Class WorkPullingProducerController


  • public class WorkPullingProducerController
    extends java.lang.Object
    Work pulling is a pattern where several worker actors pull tasks in their own pace from a shared work manager instead of that the manager pushes work to the workers blindly without knowing their individual capacity and current availability.

    The WorkPullingProducerController can be used together with ConsumerController to implement the work pulling pattern.

    One important property is that the order of the messages should not matter, because each message is routed randomly to one of the workers with demand. In other words, two subsequent messages may be routed to two different workers and processed independent of each other.

    A worker actor (consumer) and its ConsumerController is dynamically registered to the WorkPullingProducerController via a ServiceKey. It will register itself to the * Receptionist, and the WorkPullingProducerController subscribes to the same key to find active workers. In this way workers can be dynamically added or removed from any node in the cluster.

    The work manager (producer) actor will start the flow by sending a WorkPullingProducerController.Start message to the WorkPullingProducerController. The ActorRef in the Start message is typically constructed as a message adapter to map the WorkPullingProducerController.RequestNext to the protocol of the producer actor.

    The WorkPullingProducerController sends RequestNext to the producer, which is then allowed to send one message to the WorkPullingProducerController via the sendNextTo in the RequestNext. Thereafter the producer will receive a new RequestNext when it's allowed to send one more message. It will send a new RequestNext when there are demand from any worker. It's possible that all workers with demand are deregistered after the RequestNext is sent and before the actual messages is sent to the WorkPullingProducerController. In that case the message is buffered and will be delivered when a new worker is registered or when there is new demand.

    The producer and WorkPullingProducerController actors are supposed to be local so that these messages are fast and not lost. This is enforced by a runtime check.

    Many unconfirmed messages can be in flight between the WorkPullingProducerController and each ConsumerController. The flow control is driven by the consumer side, which means that the WorkPullingProducerController will not send faster than the demand requested by the workers.

    Lost messages are detected, resent and deduplicated if needed. This is also driven by the consumer side, which means that the WorkPullingProducerController will not push resends unless requested by the ConsumerController.

    If a worker crashes or is stopped gracefully the unconfirmed messages for that worker will be routed to other workers by the WorkPullingProducerController. This may result in that some messages may be processed more than once, by different workers.
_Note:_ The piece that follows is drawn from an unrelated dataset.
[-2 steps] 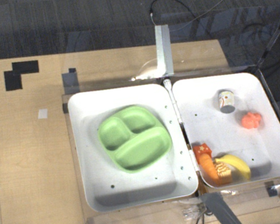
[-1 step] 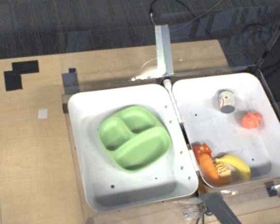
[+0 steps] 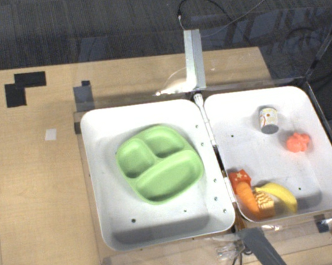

    Until sent messages have been confirmed the WorkPullingProducerController keeps them in memory to be able to resend them. If the JVM of the WorkPullingProducerController crashes those unconfirmed messages are lost. To make sure the messages can be delivered also in that scenario the WorkPullingProducerController can be used with a DurableProducerQueue. Then the unconfirmed messages are stored in a durable way so that they can be redelivered when the producer is started again. An implementation of the DurableProducerQueue is provided by EventSourcedProducerQueue in akka-persistence-typed.

    Instead of using tell with the sendNextTo in the RequestNext the producer can use context.ask with the askNextTo in the RequestNext. The difference is that a reply is sent back when the message has been handled. If a DurableProducerQueue is used then the reply is sent when the message has been stored successfully, but it might not have been processed by the consumer yet. Otherwise the reply is sent after the consumer has processed and confirmed the message.

    It's also possible to use the WorkPullingProducerController and ConsumerController without resending lost messages, but the flow control is still used. This can for example be useful when both consumer and producer are know to be located in the same local ActorSystem. This can be more efficient since messages don't have to be kept in memory in the ProducerController until they have been confirmed, but the drawback is that lost messages will not be delivered. See configuration only-flow-control of the ConsumerController.

    The producerId is used in logging and included as MDC entry with key "producerId". It's propagated to the ConsumerController and is useful for correlating log messages. It can be any String but it's recommended to use a unique identifier of representing the producer.

    If the DurableProducerQueue is defined it is created as a child actor of the WorkPullingProducerController actor. ProducerController actors are created for each registered worker. Those child actors use the same dispatcher as the parent WorkPullingProducerController.